» Exercise instructions
Word for word, output the data, with none of its pictures.

» Extracted records

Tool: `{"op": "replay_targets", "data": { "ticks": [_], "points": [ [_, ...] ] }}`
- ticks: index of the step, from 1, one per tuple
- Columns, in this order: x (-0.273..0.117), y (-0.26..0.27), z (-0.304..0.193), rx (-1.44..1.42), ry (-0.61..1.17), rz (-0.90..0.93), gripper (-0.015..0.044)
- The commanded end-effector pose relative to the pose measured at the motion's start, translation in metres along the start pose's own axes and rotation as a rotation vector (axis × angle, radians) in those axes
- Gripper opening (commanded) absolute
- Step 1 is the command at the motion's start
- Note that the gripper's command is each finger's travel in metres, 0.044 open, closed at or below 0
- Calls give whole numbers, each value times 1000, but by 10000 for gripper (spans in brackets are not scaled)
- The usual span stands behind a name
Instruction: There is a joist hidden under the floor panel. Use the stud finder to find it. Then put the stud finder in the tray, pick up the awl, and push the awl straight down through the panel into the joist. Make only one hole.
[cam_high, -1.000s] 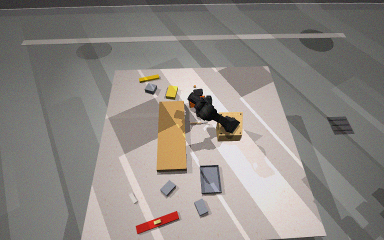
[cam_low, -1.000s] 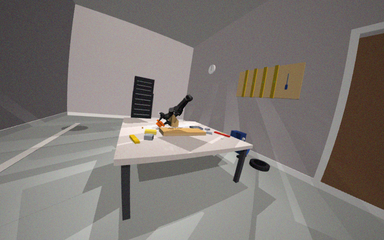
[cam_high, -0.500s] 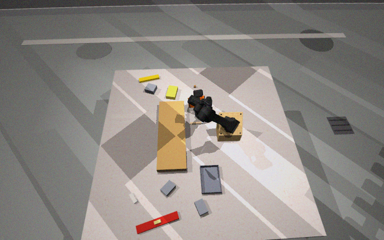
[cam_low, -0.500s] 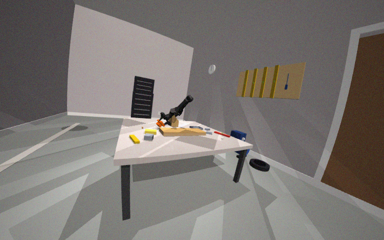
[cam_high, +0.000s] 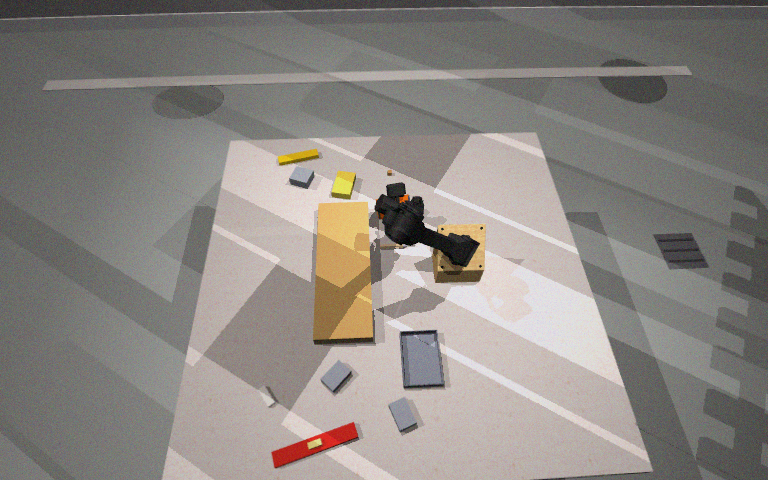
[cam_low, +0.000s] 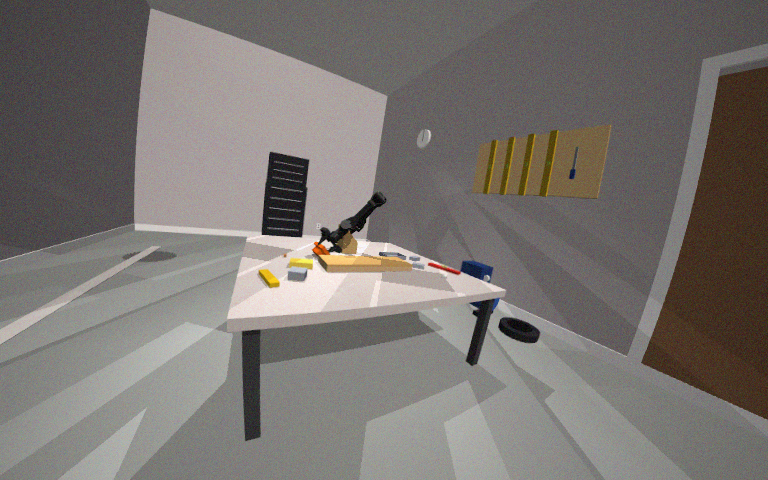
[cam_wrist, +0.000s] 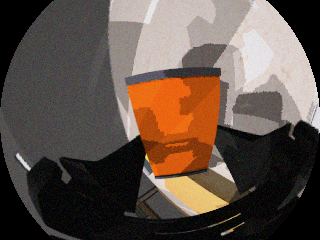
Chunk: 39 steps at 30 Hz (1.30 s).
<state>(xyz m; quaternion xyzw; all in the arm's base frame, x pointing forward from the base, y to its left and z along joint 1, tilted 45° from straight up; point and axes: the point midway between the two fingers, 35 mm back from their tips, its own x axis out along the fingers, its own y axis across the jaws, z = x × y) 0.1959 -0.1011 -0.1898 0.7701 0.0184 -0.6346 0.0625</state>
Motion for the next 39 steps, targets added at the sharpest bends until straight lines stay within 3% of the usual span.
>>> {"op": "replay_targets", "data": {
  "ticks": [1,3,20,39],
  "points": [
    [3,-3,0,3,-1,4,0],
    [4,-4,0,0,-1,0,0],
    [2,-3,0,-3,-1,-3,440],
    [-13,-3,0,-4,-3,-5,440]
  ]
}}
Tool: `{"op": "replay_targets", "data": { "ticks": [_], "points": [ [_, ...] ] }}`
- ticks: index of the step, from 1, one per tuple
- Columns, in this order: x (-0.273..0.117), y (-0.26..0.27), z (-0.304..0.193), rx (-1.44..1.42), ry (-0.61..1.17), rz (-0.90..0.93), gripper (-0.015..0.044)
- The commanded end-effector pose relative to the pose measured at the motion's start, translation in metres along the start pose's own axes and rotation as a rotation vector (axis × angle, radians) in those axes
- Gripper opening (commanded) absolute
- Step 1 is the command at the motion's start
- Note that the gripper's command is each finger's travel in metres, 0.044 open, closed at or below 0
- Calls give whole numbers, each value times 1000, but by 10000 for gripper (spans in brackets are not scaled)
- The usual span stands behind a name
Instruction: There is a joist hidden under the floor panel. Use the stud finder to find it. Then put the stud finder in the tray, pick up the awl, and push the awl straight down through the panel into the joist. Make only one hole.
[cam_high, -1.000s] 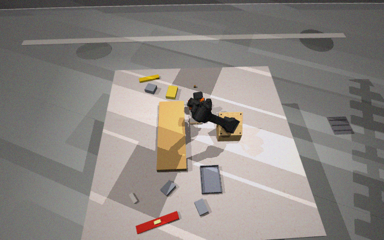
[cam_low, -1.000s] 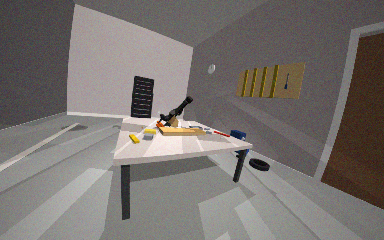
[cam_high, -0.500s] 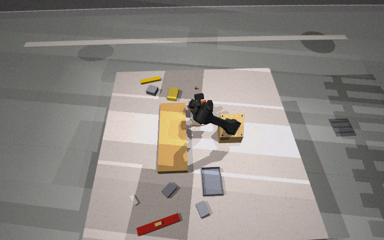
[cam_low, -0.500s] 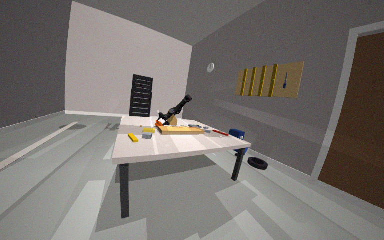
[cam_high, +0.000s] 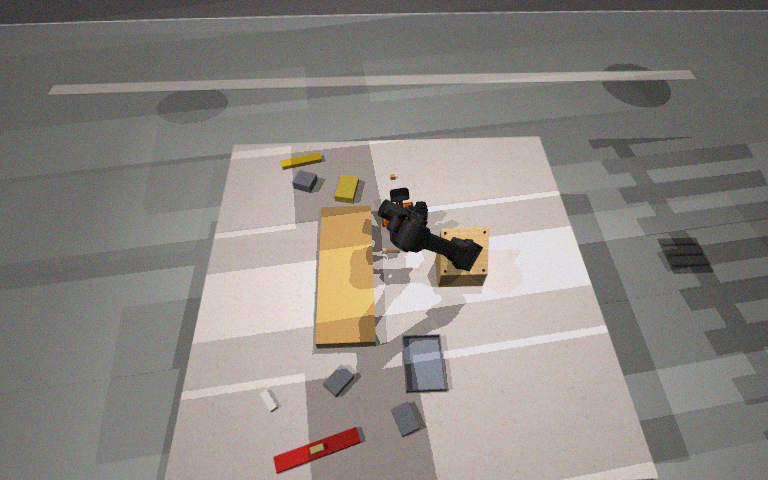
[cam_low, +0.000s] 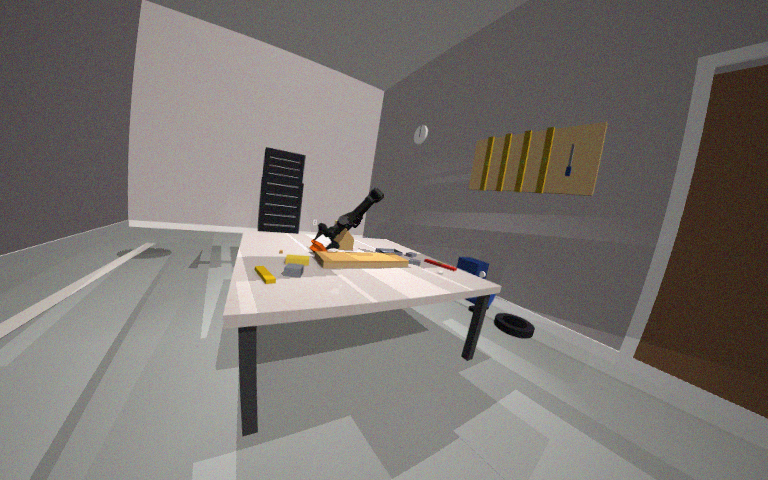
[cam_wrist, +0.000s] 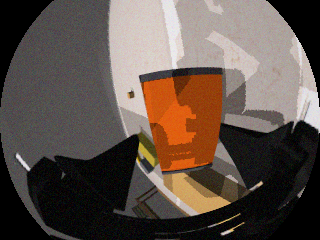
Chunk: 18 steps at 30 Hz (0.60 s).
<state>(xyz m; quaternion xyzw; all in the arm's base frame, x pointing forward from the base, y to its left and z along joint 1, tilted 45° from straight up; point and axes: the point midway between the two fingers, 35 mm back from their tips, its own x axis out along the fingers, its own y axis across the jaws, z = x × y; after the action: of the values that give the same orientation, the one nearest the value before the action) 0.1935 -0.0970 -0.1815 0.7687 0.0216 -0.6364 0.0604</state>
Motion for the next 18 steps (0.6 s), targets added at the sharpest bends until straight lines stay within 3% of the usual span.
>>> {"op": "replay_targets", "data": {
  "ticks": [1,18],
  "points": [
    [-5,1,0,-3,1,3,440],
    [-31,10,-5,-3,-1,2,440]
  ]
}}
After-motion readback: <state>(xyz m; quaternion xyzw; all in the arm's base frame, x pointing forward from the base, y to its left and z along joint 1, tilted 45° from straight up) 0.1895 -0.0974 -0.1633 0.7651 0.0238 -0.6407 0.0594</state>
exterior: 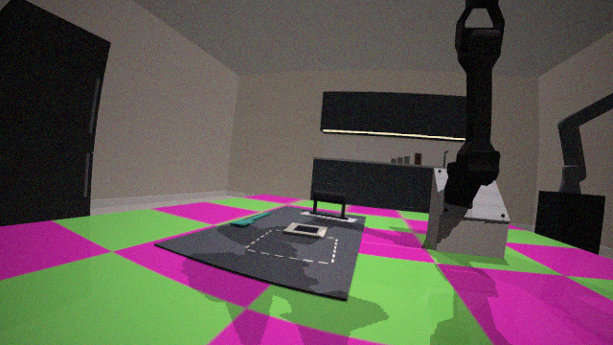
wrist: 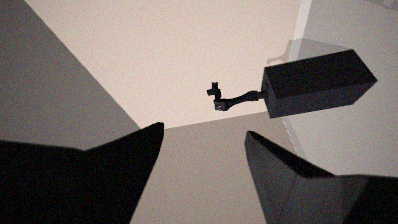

» Response to this task
Tool: `{"op": "replay_targets", "data": { "ticks": [_], "points": [ [_, ...] ] }}`
- ticks: index of the step, from 1, one per tuple
- Columns, in this order: x (-0.273..0.117), y (-0.26..0.27), z (-0.304..0.193), rx (-1.44..1.42), ry (-0.61..1.17), rz (-0.90..0.93), gripper (-0.015..0.044)
- The commanded end-effector pose relative to the pose measured at the motion's start, translation in metres along the start pose's own axes and rotation as a rotation vector (axis × angle, radians) in those axes
- Gripper opening (commanded) absolute
- Step 1 is the command at the motion's start
- Note that the gripper's command is each finger's travel in metres, 0.044 open, closed at or below 0
- Calls give whole numbers, each value times 1000, but by 10000 for gripper (spans in brackets are not scaled)
- The usual span stands behind a name
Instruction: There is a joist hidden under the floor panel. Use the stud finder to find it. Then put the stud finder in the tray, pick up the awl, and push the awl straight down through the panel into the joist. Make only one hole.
[cam_high, -1.000s] 
[cam_low, -1.000s] 
[cam_high, -0.500s] 
[cam_low, -0.500s] 
[cam_high, +0.000s] 
[cam_low, +0.000s] 
[cam_wrist, +0.000s] 
Chunk: 39 steps at 30 Hz (1.30 s).
<state>(xyz m; quaternion xyzw; all in the arm's base frame, x pointing forward from the base, y to its left and z along joint 1, tilted 45° from straight up; point and axes: the point midway between the two fingers, 35 mm back from their tips, its own x axis out along the fingers, its own y axis across the jaws, z = x × y) 0.1959 -0.1011 -0.1898 0.7701 0.0184 -0.6346 0.0625</state>
Motion for the next 39 steps, targets added at the sharpest bends until straight lines stay within 3% of the usual span.
>>> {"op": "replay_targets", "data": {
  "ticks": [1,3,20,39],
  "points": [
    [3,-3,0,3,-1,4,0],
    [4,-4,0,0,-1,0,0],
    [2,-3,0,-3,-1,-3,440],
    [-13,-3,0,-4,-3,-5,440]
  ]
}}
Tool: `{"op": "replay_targets", "data": { "ticks": [_], "points": [ [_, ...] ] }}`
- ticks: index of the step, from 1, one per tuple
- Columns, in this order: x (-0.273..0.117), y (-0.26..0.27), z (-0.304..0.193), rx (-1.44..1.42), ry (-0.61..1.17), rz (-0.90..0.93), gripper (-0.015..0.044)
- The commanded end-effector pose relative to the pose measured at the motion's start, translation in metres along the start pose's own axes and rotation as a rotation vector (axis × angle, radians) in those axes
- Gripper opening (commanded) absolute
- Step 1 is the command at the motion's start
- Note that the gripper's command is each finger's travel in metres, 0.044 open, closed at or below 0
- Calls give whole numbers, each value times 1000, but by 10000 for gripper (spans in brackets are not scaled)
- The usual span stands behind a name
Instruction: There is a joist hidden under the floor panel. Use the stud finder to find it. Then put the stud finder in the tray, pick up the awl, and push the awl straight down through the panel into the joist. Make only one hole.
[cam_high, -1.000s] 
[cam_low, -1.000s] 
[cam_high, -0.500s] 
[cam_low, -0.500s] 
[cam_high, +0.000s] 
[cam_low, +0.000s] 
[cam_wrist, +0.000s] 
Chunk: 18 steps at 30 Hz (0.60 s).
<state>(xyz m; quaternion xyzw; all in the arm's base frame, x pointing forward from the base, y to its left and z along joint 1, tilted 45° from straight up; point and axes: the point midway between the two fingers, 35 mm back from their tips, its own x axis out along the fingers, its own y axis across the jaws, z = x × y; after the action: of the values that give the same orientation, the one nearest the value before the action) 0.1935 -0.0970 -0.1815 0.7687 0.0216 -0.6364 0.0604</state>
Motion for the next 18 steps (0.6 s), targets added at the sharpest bends until straight lines stay within 3% of the usual span.
>>> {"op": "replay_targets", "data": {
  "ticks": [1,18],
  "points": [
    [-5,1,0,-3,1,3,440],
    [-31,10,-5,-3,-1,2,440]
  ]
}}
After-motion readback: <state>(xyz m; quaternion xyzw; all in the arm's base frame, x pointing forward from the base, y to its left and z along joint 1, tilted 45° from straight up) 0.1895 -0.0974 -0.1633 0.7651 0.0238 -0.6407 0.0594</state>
exterior: 
wrist: 

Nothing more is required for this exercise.